Assigned task: The reply should be an exact repeat of the listing, with no pictures in it.

____

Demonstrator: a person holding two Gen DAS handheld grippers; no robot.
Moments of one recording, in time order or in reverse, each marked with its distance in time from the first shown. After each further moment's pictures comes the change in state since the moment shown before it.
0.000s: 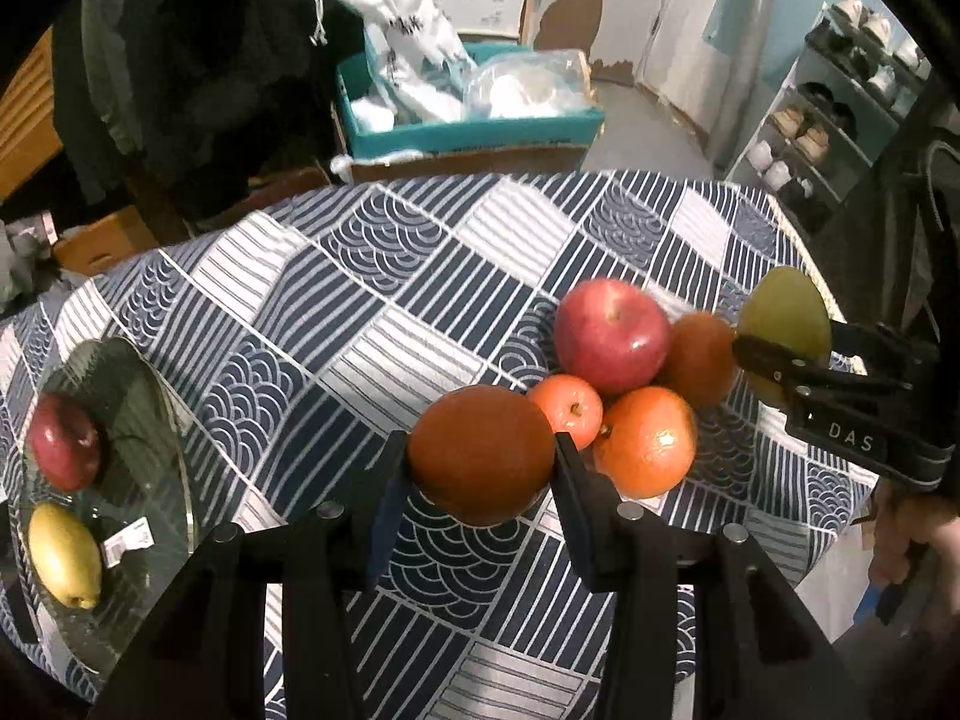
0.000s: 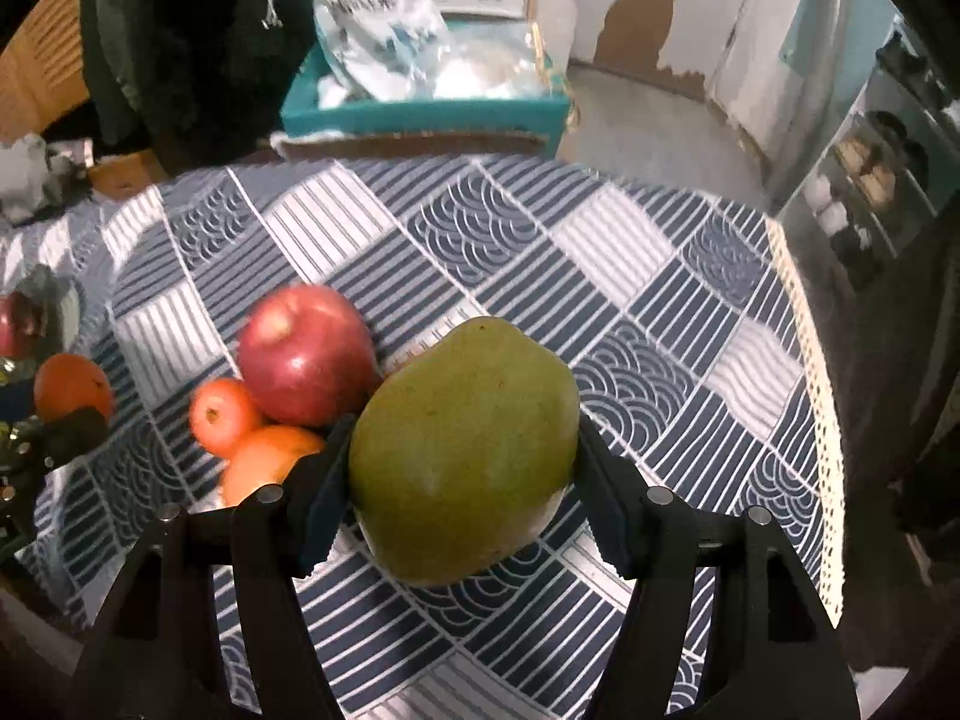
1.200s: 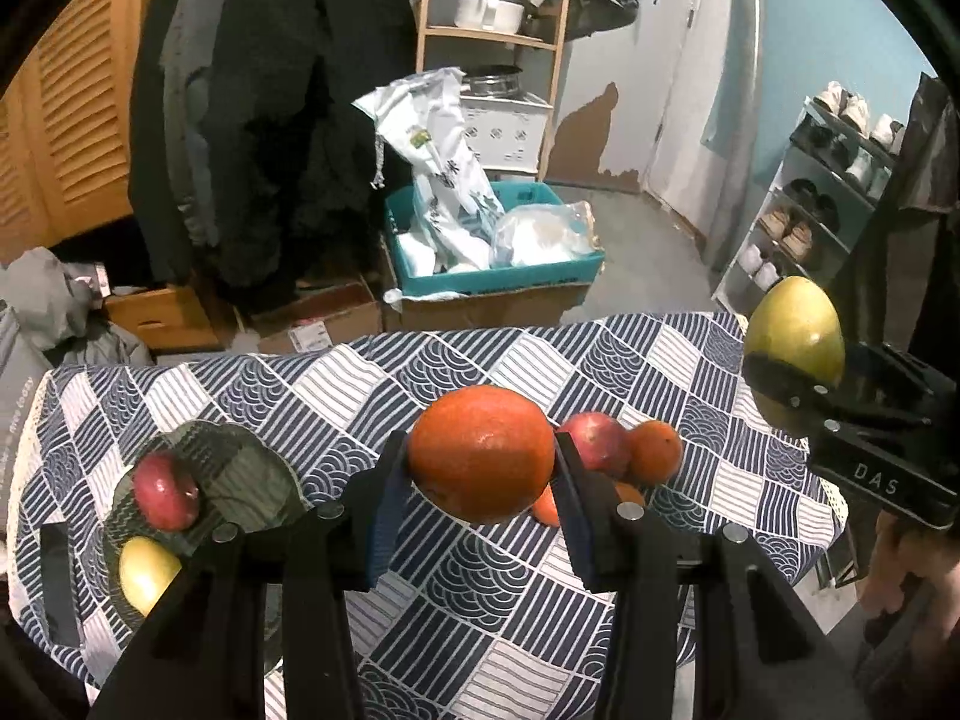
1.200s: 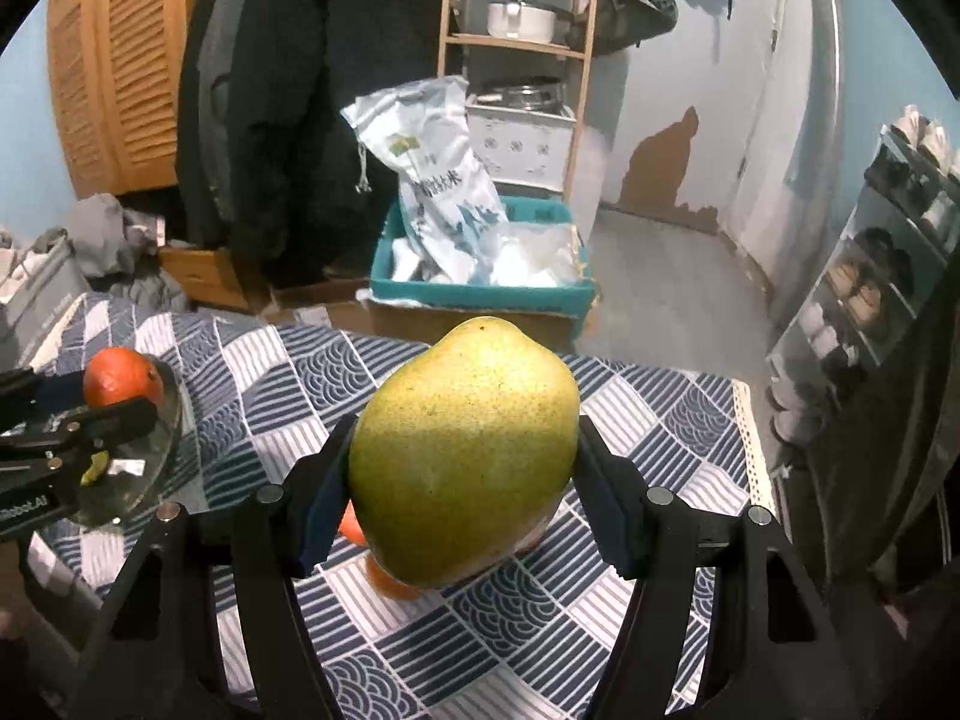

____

Response to this task:
Demonstrator: a person holding two Gen DAS handheld grippers; no robot.
Moments of one recording, in time order or in reverse, each marked with its distance in time from the first shown. After each further moment's pictures comes the change in state since the moment shown before it.
0.000s: 
0.000s: 
1.200s: 
1.200s: 

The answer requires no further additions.